The entries contain pictures, which should not appear in the copy; everything else must be reproduced exactly.

» Available records
--- START ---

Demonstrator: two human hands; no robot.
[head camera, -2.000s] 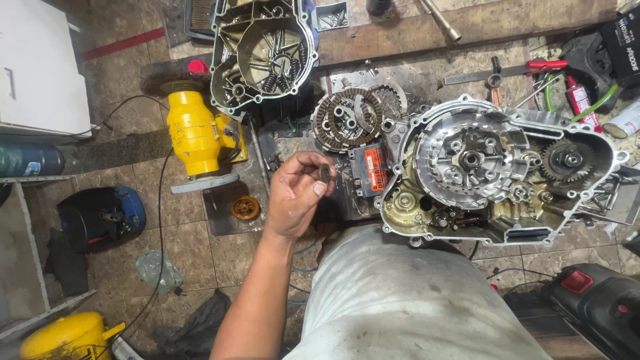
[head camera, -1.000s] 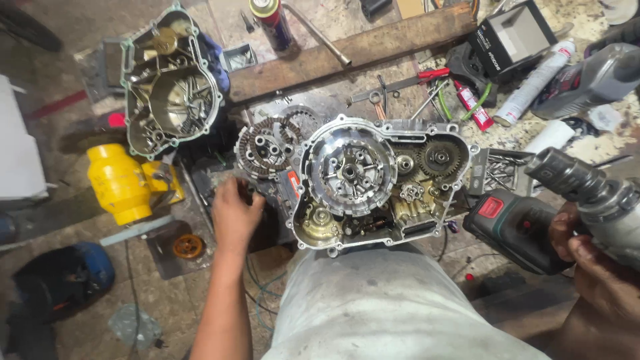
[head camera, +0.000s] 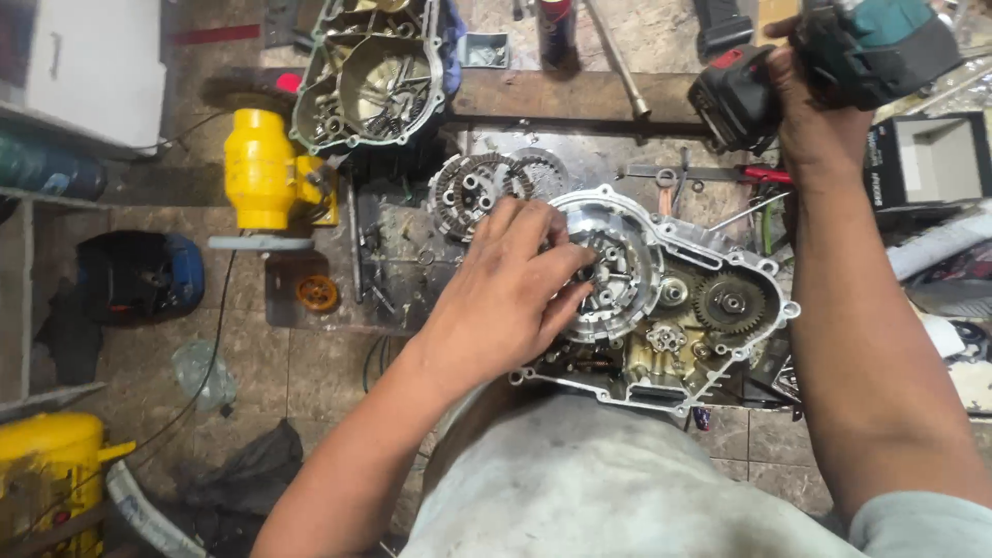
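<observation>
My left hand (head camera: 508, 291) reaches over the clutch basket (head camera: 620, 287), which sits in an open engine case (head camera: 763, 337). Its thumb and fingertips pinch a small dark part at the clutch's centre; the hand covers much of that part. At the upper right my right hand (head camera: 821, 124) holds a cordless power tool (head camera: 876, 46) by its handle, raised above the bench. A toothed gear (head camera: 730, 302) lies in the case, right of the clutch. Clutch plates (head camera: 465, 194) rest just beyond my left hand.
Another engine cover (head camera: 372, 77) full of loose parts stands at the upper left. A yellow bench grinder (head camera: 256, 170) is beside it. A wooden beam (head camera: 558, 93) crosses behind the clutch plates. A spray can (head camera: 556, 31), red-handled tool (head camera: 763, 174) and black box (head camera: 930, 159) lie around.
My left hand has moved right, from beside the engine case to the clutch's centre. My right hand, at the lower right with the power tool a second ago, is now at the upper right.
</observation>
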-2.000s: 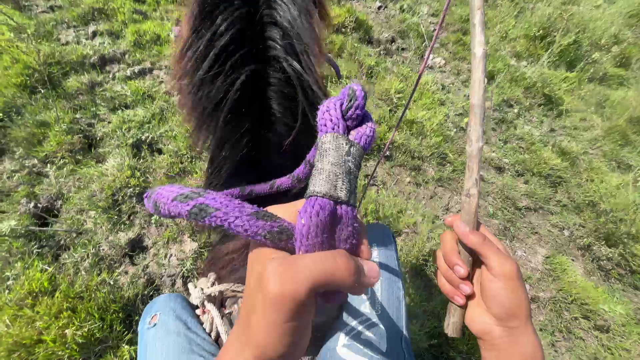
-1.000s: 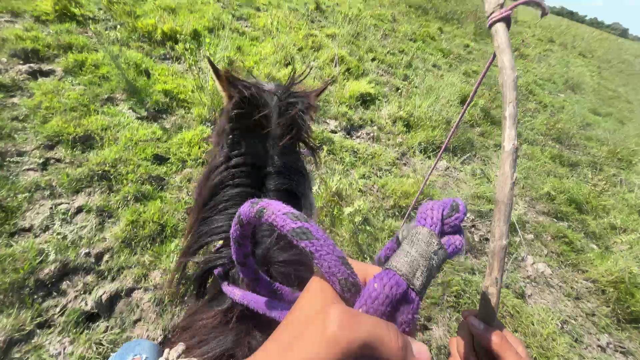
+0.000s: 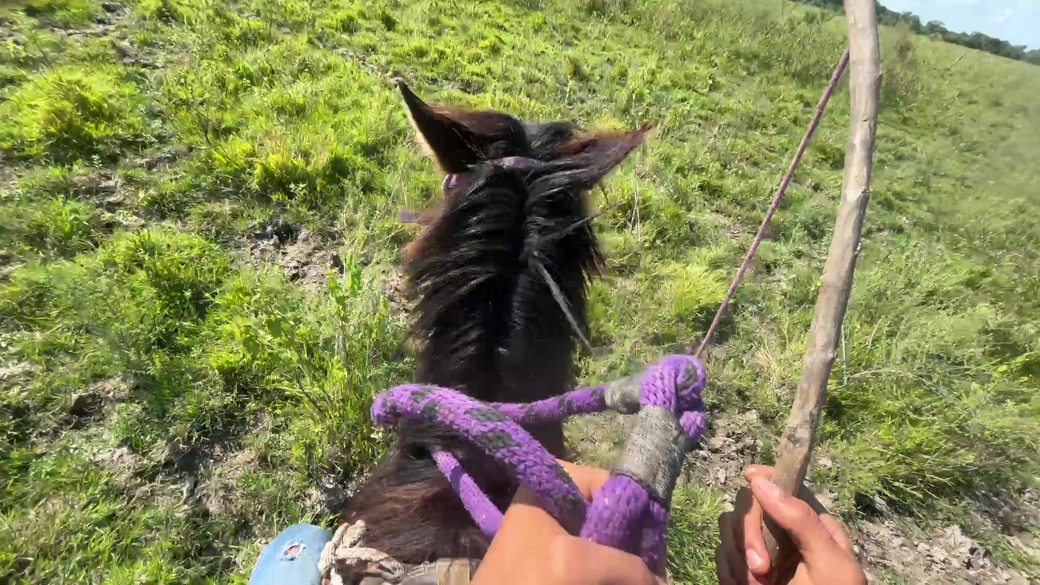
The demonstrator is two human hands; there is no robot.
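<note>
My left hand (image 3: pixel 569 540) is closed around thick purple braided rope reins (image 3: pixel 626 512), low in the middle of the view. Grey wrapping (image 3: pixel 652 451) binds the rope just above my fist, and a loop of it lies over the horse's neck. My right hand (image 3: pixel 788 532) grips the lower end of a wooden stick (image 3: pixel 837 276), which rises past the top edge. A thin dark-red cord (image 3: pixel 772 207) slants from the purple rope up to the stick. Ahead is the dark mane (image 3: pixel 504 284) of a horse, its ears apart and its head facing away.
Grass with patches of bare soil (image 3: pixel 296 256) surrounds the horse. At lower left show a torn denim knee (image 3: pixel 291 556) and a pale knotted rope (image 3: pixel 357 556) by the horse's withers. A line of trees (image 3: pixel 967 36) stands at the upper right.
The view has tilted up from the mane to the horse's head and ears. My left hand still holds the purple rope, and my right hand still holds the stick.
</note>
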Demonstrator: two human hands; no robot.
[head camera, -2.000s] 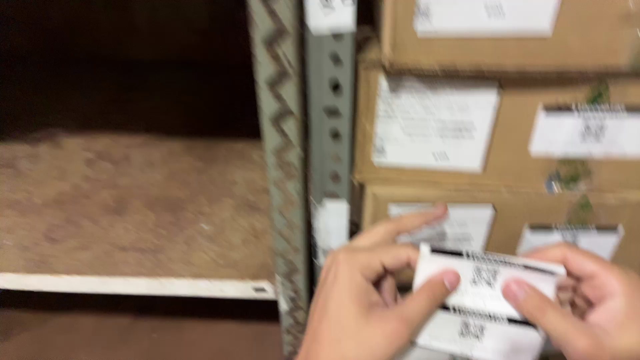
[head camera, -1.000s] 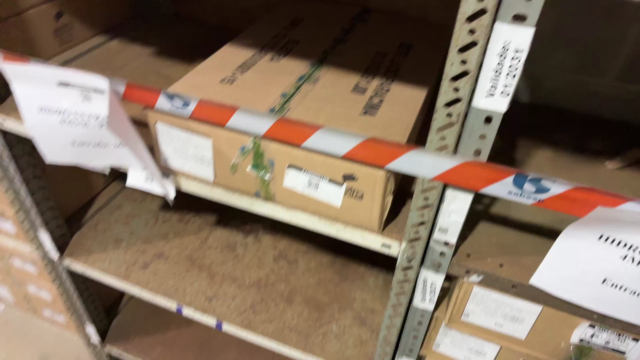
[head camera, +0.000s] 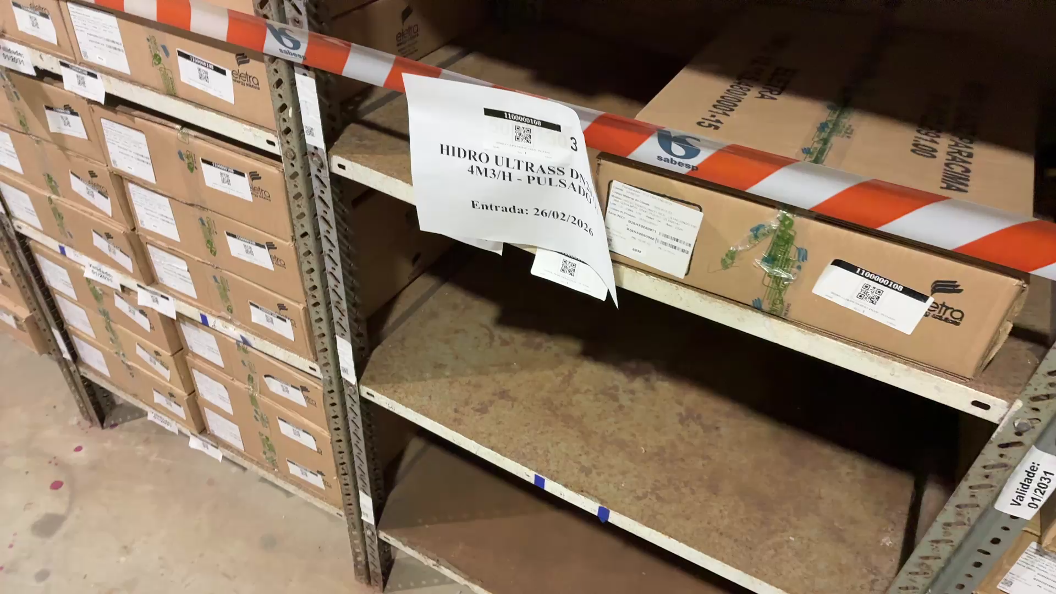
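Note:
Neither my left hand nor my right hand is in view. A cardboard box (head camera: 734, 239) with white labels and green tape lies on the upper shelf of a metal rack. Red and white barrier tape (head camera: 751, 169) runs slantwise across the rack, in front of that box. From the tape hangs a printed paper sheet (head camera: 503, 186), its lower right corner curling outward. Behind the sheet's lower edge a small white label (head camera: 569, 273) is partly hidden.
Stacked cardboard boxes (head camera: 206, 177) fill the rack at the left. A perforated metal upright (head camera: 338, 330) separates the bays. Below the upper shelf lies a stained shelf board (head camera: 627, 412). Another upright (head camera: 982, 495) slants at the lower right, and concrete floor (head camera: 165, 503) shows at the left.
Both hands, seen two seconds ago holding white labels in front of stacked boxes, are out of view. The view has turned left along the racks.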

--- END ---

» Result of this task
Demonstrator: two human hands; no robot.
[head camera, -2.000s] 
[head camera, -1.000s] 
[head camera, +0.000s] 
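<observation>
My left hand (head camera: 508, 291) reaches over the clutch basket (head camera: 620, 287), which sits in an open engine case (head camera: 763, 337). Its thumb and fingertips pinch a small dark part at the clutch's centre; the hand covers much of that part. At the upper right my right hand (head camera: 821, 124) holds a cordless power tool (head camera: 876, 46) by its handle, raised above the bench. A toothed gear (head camera: 730, 302) lies in the case, right of the clutch. Clutch plates (head camera: 465, 194) rest just beyond my left hand.
Another engine cover (head camera: 372, 77) full of loose parts stands at the upper left. A yellow bench grinder (head camera: 256, 170) is beside it. A wooden beam (head camera: 558, 93) crosses behind the clutch plates. A spray can (head camera: 556, 31), red-handled tool (head camera: 763, 174) and black box (head camera: 930, 159) lie around.
My left hand has moved right, from beside the engine case to the clutch's centre. My right hand, at the lower right with the power tool a second ago, is now at the upper right.
</observation>
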-2.000s: 
-1.000s: 
+0.000s: 
The demonstrator is two human hands; there is no robot.
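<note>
My left hand (image 3: pixel 569 540) is closed around thick purple braided rope reins (image 3: pixel 626 512), low in the middle of the view. Grey wrapping (image 3: pixel 652 451) binds the rope just above my fist, and a loop of it lies over the horse's neck. My right hand (image 3: pixel 788 532) grips the lower end of a wooden stick (image 3: pixel 837 276), which rises past the top edge. A thin dark-red cord (image 3: pixel 772 207) slants from the purple rope up to the stick. Ahead is the dark mane (image 3: pixel 504 284) of a horse, its ears apart and its head facing away.
Grass with patches of bare soil (image 3: pixel 296 256) surrounds the horse. At lower left show a torn denim knee (image 3: pixel 291 556) and a pale knotted rope (image 3: pixel 357 556) by the horse's withers. A line of trees (image 3: pixel 967 36) stands at the upper right.
The view has tilted up from the mane to the horse's head and ears. My left hand still holds the purple rope, and my right hand still holds the stick.
</note>
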Demonstrator: two human hands; no robot.
[head camera, -2.000s] 
[head camera, -1.000s] 
[head camera, +0.000s] 
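Note:
Neither my left hand nor my right hand is in view. A cardboard box (head camera: 734, 239) with white labels and green tape lies on the upper shelf of a metal rack. Red and white barrier tape (head camera: 751, 169) runs slantwise across the rack, in front of that box. From the tape hangs a printed paper sheet (head camera: 503, 186), its lower right corner curling outward. Behind the sheet's lower edge a small white label (head camera: 569, 273) is partly hidden.
Stacked cardboard boxes (head camera: 206, 177) fill the rack at the left. A perforated metal upright (head camera: 338, 330) separates the bays. Below the upper shelf lies a stained shelf board (head camera: 627, 412). Another upright (head camera: 982, 495) slants at the lower right, and concrete floor (head camera: 165, 503) shows at the left.
Both hands, seen two seconds ago holding white labels in front of stacked boxes, are out of view. The view has turned left along the racks.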

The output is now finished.